Report every line of the records that contains the word "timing".
◆ ◆ ◆ ◆
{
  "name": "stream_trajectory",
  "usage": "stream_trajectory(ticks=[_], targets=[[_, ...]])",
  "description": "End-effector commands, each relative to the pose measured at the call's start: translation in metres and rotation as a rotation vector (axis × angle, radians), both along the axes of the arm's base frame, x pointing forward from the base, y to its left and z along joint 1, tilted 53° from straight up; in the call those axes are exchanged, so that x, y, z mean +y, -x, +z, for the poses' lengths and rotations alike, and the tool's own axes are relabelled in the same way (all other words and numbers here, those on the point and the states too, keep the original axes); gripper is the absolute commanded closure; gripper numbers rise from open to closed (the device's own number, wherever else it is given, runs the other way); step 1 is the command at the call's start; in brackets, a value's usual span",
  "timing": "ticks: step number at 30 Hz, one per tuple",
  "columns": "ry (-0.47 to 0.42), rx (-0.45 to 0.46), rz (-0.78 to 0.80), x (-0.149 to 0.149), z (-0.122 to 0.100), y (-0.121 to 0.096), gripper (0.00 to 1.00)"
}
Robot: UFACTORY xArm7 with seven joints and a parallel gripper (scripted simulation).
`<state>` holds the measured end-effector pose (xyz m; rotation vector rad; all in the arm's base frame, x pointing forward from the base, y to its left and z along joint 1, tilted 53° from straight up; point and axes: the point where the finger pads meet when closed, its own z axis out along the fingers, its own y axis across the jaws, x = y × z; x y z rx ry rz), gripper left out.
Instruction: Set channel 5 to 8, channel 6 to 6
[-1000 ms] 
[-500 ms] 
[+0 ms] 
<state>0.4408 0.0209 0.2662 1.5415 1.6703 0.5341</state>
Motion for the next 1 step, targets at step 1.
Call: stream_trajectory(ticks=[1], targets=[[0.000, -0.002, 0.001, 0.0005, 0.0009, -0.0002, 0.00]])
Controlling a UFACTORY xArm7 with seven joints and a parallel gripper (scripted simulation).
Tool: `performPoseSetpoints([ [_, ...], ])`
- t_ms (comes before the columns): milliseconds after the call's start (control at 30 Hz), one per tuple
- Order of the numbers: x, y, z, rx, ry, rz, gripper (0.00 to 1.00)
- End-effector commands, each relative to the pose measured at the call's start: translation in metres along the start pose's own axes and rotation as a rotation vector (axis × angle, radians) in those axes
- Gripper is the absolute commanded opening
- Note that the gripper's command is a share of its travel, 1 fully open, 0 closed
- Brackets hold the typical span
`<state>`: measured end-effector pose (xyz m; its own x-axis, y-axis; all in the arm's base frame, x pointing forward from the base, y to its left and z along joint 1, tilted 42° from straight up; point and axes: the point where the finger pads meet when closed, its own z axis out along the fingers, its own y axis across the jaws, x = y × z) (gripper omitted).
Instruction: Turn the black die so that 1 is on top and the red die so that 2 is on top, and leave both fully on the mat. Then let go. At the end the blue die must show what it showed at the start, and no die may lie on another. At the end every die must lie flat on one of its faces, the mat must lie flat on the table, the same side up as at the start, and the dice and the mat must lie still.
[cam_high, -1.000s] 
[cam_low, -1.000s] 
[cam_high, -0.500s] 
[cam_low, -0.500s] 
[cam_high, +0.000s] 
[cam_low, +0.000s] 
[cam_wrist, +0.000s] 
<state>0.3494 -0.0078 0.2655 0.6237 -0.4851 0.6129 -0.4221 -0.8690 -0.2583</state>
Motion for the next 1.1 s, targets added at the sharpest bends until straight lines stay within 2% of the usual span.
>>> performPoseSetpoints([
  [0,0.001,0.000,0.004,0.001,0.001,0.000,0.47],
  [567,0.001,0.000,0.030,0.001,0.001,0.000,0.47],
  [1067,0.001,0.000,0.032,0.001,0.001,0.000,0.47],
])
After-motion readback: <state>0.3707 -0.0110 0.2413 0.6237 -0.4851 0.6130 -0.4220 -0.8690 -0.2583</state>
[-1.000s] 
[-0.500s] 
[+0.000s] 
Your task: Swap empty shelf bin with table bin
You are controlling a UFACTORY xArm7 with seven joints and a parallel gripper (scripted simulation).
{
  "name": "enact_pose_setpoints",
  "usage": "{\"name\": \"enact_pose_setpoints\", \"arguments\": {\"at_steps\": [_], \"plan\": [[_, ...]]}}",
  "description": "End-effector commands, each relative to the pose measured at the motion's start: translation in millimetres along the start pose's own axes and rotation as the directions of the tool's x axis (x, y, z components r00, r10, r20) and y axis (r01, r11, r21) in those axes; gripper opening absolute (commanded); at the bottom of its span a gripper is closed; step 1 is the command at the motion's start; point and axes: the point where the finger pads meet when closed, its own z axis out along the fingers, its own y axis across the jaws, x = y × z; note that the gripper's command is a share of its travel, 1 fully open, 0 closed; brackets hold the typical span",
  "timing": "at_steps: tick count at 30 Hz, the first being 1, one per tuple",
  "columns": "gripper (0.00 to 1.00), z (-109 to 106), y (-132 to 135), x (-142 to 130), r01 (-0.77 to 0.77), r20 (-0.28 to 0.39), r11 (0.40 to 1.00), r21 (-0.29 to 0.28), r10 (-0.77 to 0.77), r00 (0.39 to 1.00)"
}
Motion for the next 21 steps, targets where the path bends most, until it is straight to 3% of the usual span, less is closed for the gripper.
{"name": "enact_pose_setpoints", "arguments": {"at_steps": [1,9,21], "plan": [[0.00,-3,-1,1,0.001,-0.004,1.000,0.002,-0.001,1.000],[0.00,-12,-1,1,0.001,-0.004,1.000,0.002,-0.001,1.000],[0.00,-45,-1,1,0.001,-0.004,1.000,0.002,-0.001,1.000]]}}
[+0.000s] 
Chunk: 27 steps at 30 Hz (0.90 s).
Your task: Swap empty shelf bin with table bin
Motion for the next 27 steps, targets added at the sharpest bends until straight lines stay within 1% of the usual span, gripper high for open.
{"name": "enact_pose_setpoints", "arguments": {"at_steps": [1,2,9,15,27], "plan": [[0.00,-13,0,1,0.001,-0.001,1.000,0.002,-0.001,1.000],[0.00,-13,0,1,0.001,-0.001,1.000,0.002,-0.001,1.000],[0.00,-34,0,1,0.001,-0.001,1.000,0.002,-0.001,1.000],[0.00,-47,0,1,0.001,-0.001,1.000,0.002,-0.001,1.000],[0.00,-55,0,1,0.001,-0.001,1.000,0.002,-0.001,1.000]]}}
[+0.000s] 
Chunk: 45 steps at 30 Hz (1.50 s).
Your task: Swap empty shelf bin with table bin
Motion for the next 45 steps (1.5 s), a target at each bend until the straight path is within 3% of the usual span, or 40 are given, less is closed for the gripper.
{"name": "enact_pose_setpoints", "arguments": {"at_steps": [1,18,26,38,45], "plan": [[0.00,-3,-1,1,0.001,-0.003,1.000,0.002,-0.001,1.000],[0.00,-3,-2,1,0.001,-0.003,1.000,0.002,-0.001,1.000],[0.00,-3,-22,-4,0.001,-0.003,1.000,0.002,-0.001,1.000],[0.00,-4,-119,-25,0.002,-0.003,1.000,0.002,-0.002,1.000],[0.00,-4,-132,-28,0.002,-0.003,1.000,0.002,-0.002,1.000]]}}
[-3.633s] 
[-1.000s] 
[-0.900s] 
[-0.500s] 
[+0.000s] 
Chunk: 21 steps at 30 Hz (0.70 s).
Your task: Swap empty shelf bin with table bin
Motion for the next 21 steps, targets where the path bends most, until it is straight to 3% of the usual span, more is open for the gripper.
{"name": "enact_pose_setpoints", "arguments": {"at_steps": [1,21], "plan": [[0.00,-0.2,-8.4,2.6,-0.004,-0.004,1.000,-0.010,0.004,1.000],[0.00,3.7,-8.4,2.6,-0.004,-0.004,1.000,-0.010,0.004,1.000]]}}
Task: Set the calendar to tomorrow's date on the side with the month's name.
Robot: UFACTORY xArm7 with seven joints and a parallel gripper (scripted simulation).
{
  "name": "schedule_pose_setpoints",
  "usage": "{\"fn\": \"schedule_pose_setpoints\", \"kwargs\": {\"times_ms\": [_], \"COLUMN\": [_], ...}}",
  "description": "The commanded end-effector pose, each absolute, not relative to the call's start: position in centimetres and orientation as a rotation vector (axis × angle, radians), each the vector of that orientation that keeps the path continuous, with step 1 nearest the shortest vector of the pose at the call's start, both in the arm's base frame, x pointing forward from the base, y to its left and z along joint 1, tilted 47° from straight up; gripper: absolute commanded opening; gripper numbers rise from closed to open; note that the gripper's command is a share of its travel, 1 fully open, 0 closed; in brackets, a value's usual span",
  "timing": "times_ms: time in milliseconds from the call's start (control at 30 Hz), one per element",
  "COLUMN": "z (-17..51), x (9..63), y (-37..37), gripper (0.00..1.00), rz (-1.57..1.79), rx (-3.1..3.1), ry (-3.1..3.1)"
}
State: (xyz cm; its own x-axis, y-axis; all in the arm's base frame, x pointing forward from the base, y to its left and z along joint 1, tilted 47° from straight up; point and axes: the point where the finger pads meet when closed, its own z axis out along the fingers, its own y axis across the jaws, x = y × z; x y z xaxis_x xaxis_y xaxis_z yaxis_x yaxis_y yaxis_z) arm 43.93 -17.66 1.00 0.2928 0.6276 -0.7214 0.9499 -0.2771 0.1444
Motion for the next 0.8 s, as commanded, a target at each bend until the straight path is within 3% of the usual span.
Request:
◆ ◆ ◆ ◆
● Response to the exercise
  "timing": "ticks: step number at 30 Hz, one per tuple",
  "timing": "at_steps: tick count at 30 Hz, the first being 1, one per tuple",
  "timing": "times_ms: time in milliseconds from the call's start (control at 30 Hz), one per element",

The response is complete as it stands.